**About this task**.
For this item, repeat the material exactly while omitting its pictures.

**Data below**.

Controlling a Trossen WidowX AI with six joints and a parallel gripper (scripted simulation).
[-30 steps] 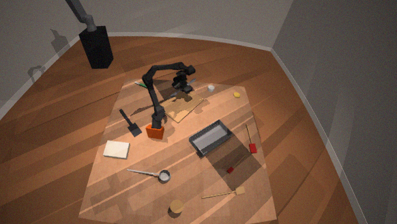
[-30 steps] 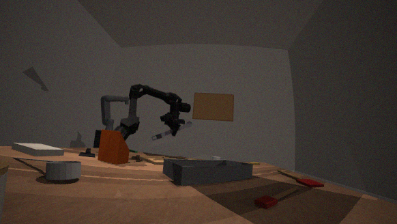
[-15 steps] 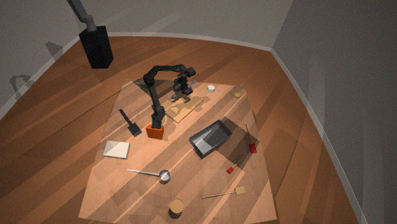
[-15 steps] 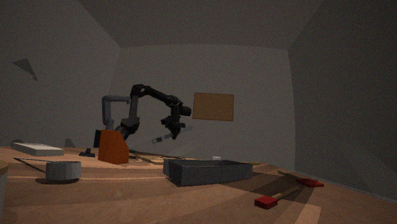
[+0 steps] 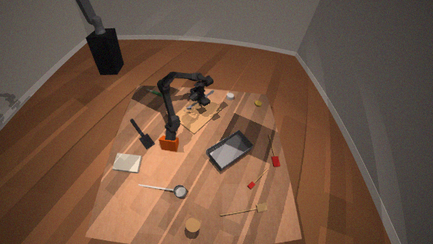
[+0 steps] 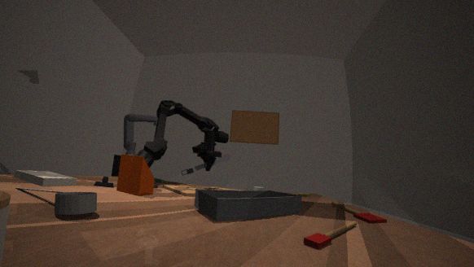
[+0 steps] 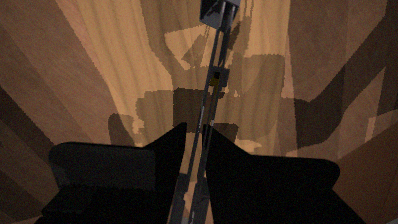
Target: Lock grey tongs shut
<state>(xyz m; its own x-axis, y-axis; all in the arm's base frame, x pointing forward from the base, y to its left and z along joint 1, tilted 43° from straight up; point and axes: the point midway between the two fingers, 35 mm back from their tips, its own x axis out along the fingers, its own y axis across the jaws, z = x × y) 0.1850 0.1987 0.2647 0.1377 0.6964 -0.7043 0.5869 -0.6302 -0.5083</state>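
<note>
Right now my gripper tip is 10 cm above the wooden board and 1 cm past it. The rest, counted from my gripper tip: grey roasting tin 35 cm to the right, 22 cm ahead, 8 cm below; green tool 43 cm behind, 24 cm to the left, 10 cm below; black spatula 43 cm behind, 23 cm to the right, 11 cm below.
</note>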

**Response to this task**.
Controlling a Trossen WidowX AI with six joints and a parallel gripper (scripted simulation).
[-30 steps] 
[-30 steps] 
[-15 steps] 
[-15 steps] 
[+0 steps] 
[+0 steps] 
[+0 steps] 
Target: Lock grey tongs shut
<state>(xyz m; its own x-axis, y-axis; all in the arm's base frame, x pointing forward from the base, y to its left and z along joint 1, tilted 43° from straight up; point and axes: the point midway between the two fingers, 35 mm back from their tips, its own x axis out along the fingers, its own y axis across the jaws, z = x × y) 0.1850 0.1987 0.2647 0.1377 0.6964 -0.7043 0.5869 -0.6302 -0.5083</state>
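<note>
Right now my gripper tip is 10 cm above the wooden board and 1 cm past it. The rest, counted from my gripper tip: grey roasting tin 35 cm to the right, 22 cm ahead, 8 cm below; green tool 43 cm behind, 24 cm to the left, 10 cm below; black spatula 43 cm behind, 23 cm to the right, 11 cm below.
</note>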

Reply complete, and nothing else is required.